新倉 大きく3つのステップがあります。まず、「リアルサイエンスマイスター養成講座I」を受講し、ラーニングサイクルについて知り、実際にその授業を体験します。その際、受講者は自分たちで体験型の授業を実際に行い、講師や他の受講者から評価を受けます。東京で開催するときは3日間、地方では2日間のことが多くなっています。これまでにのべ150人が受講されました。小中高の教員では、30代~40代前半の方が特に多く参加されています。
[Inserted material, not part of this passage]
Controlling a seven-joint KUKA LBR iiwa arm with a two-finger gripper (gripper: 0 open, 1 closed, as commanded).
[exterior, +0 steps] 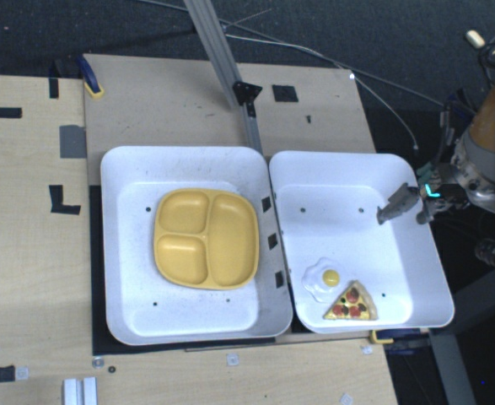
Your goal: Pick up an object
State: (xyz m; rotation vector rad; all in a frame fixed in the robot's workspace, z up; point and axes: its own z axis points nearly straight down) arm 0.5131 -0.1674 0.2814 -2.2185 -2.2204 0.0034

養成講座Iの修了者はその後、月1回行われている「フォローアップ研修会」に参加し、実際に現場で自分たちが行った体験型の授業について情報交換を行ったり、新たなプログラムを体験したりします。そして、フォローアップ研修会まで参加している方の中から、事務局で「この方は」と思う方に「リアルサイエンスマイスター養成講座II」を受講していただき、ここでは教師を指導する側の講師を養成しています。養成講座IIは年間2回の開催を目指していますが、今年初めて第1回目を開催し、6人が受講されました。

学びの場 他にはどのような活動をされていますか?

新倉 全国各地でワークショップや教師向けの講演会を開いています。また、各地の教育委員会と連携し、学校への出張授業も実施しています。これらの活動への参加者を合わせると、これまで約2万人の方に体験型科学教育を知っていただいたことになります。
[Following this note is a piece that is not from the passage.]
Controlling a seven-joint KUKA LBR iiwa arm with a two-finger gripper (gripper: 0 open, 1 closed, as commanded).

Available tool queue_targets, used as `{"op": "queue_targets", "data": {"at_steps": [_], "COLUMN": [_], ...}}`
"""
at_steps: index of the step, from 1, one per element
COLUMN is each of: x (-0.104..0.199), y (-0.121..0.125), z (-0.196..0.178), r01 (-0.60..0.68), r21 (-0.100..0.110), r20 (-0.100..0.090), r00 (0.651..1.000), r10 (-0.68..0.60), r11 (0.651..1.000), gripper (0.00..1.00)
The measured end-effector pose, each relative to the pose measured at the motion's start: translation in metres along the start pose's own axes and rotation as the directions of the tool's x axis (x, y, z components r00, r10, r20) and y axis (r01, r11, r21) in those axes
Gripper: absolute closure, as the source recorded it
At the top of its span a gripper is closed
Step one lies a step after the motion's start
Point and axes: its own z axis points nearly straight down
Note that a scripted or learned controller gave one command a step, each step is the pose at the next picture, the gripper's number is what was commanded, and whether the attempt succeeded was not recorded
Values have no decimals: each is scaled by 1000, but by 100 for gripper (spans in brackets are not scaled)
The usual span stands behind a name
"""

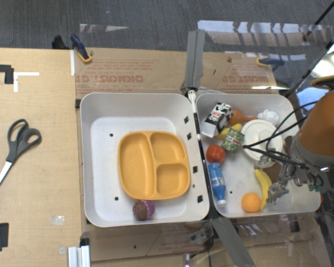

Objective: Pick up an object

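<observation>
**Gripper low in the right bin, beside banana and orange**

Nearest the camera, in the right-hand shallow white bin: a small round orange fruit against the front wall, smooth and firm by the look, likely to roll or slip from two fingers unless taken across the widest part. Just beside it, a curved yellow banana, light and stiffish; best taken across the middle of the curve. Close to the right of both, the two-finger metal gripper, fingertips down near the bin floor, touching or nearly touching the banana. Nothing visible between the fingers; how far apart they stand cannot be told, cables and glare blurring the tips.

Left along the bin wall, a blue plastic bottle lying flat, slick and round. Further back, a red tomato-like ball, a white round lid or bowl partly crossed by black cables, and a black-and-white toy. Hidden: the banana's lower end and the items behind the lid.
</observation>
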Motion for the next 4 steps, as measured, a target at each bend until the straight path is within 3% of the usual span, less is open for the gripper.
{"op": "queue_targets", "data": {"at_steps": [1,2,3,4], "x": [-86,-87,-87,-87], "y": [65,66,28,28], "z": [7,-3,7,7], "r01": [-215,-212,672,672], "r21": [-4,-3,-13,-14], "r20": [-14,-10,-2,-2], "r00": [976,977,741,741], "r10": [215,212,-672,-672], "r11": [977,977,741,741], "gripper": [0,100,100,0]}}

学びの場 養成講座の参加者からはどのような感想が聞かれますか?

新倉 「教師がリードするのではなく、生徒を主体とすることで学習意欲が高まることがよくわかった」、「表面上の言葉だけを知っていても、実感が伴っていなければ本当の理解には至らないと思いました」など、実際にご自分で体験型の授業を経験することで、その良さに気づいてくださっているようです。

記者の目

「マイスター」とは、ドイツ語で最高位の職人のこと。リアルサイエンスマイスターは、体験型科学教育を実践できる職人たちとも言えるだろう。日本では教師から児童・生徒への一方的な授業がスタンダードであったが、その中でも双方向の授業を実践してきた教師もたくさんいる。そうした取り組みがこのNPOの活動を通してより多くの人たちに広まれば、子どもや保護者、教師が、学校生活のみならず生活全般を、体験を通して豊かにするきっかになるのではと感じた。